The Financial Conduct Authority said on Wednesday it had stopped short of imposing fines on LCF, which collapsed in 2019, since the burden would ultimately fall on the firm’s creditors.
“LCF’s use of financial promotion led to bondholders, many of whom were vulnerable, investing in unsuitable, high-risk products,” said Therese Chambers, the FCA’s joint executive director of enforcement. She added that while the censure would not “provide solace to those investors who lost out” it was important to call out LCF’s shortcomings.
The implosion of LCF wiped out the savings of 11,600 investors who had pumped money into unregulated minibonds offering returns of up to 8 per cent. The FCA, which regulated the company but not its products, was rebuked in the subsequent Gloster review for “failing to effectively supervise and regulate” LCF ahead of its £236mn collapse.
A Serious Fraud Office criminal probe into LCF is ongoing, and the company’s former chief executive, Michael Andrew Thomson, was sentenced to a 10-month suspended jail term in May for breach of a restraint order placed on his bank account relating to that investigation.
The scandal prompted the FCA to ban the mass-marketing of risky illiquid securities — including speculative minibonds — to retail investors.
The FCA said it “considers it important to set out the key ways in which LCF’s financial promotions misled prospective investors and bondholders regardless of whether there was an underlying fraud and LCF’s knowledge thereof”.
Breaches of financial promotion rules included using “bondholders’ money to fund seemingly independent comparison websites to showcase its minibonds next to safer investments, which had a lower rate of return”.
“This had the effect of enticing retail investors into investing in LCF’s high-risk products.

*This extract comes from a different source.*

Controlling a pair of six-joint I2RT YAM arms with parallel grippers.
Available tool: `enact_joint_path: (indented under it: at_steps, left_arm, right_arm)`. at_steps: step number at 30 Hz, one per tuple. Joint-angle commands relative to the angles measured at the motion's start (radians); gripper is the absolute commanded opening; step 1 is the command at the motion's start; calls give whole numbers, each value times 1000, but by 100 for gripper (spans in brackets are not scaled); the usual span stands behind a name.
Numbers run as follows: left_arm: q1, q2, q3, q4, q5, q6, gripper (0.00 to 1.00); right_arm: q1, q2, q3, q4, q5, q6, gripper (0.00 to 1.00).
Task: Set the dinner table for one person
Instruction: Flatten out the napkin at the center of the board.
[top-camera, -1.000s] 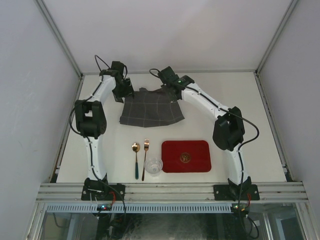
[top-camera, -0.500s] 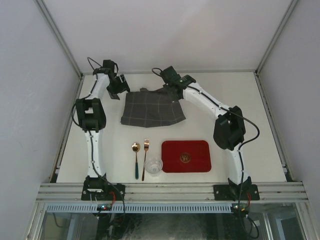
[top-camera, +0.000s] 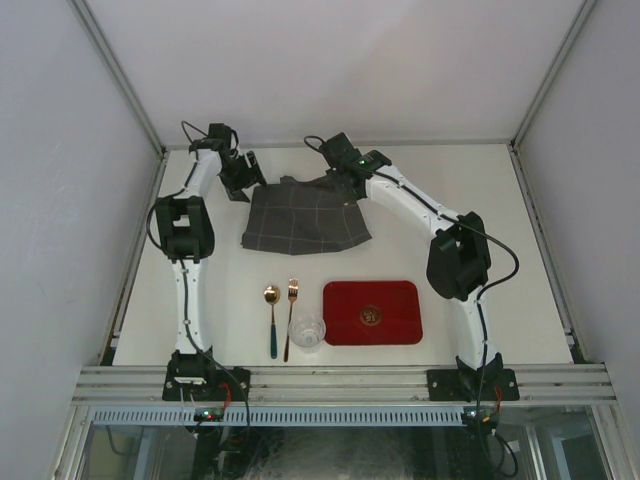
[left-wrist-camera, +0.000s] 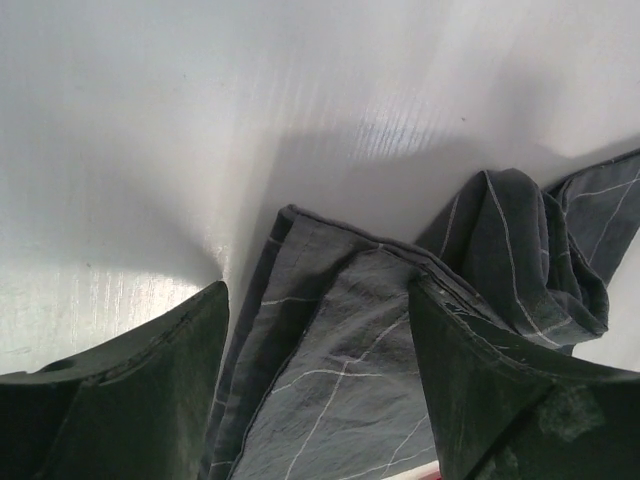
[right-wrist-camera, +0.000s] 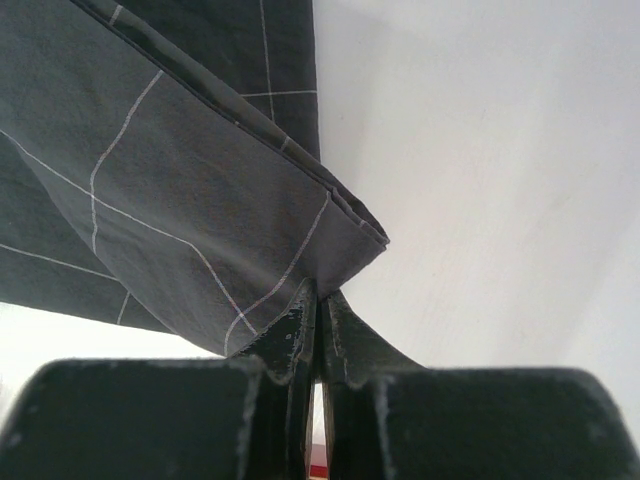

LCF also advertised the minibonds as ISA compatible when this was not the case,” the FCA added, referring to independent savings accounts, which attract special tax treatment.
The FCA also criticised LCF for “untrue and misleading” claims about the independence of the corporate borrowers in which LCF invested policyholder money, as well as claiming loans were secured when they were not, and giving the “misleading impression” that there were no hidden fees.
The “serious failings” around LCF’s advertising would have led to a “substantial financial penalty”, were the firm not already insolvent, with significant liabilities to creditors including its bondholders and the Financial Services Compensation Scheme, the FCA said in its decision notice.
The FCA also stressed that it had carried out a “significant transformation plan” to implement the recommendations from the Gloster review, which included “appropriate training” for staff around how to recognise potential fraud, and a more centralised system for maintaining data on firms so that “red flags” could be “easily accessed”.
“The FCA also put in place investment of £98mn over three years to strengthen the FCA’s data analytics to better identify potentially problematic firms,” the regulator said on Wednesday.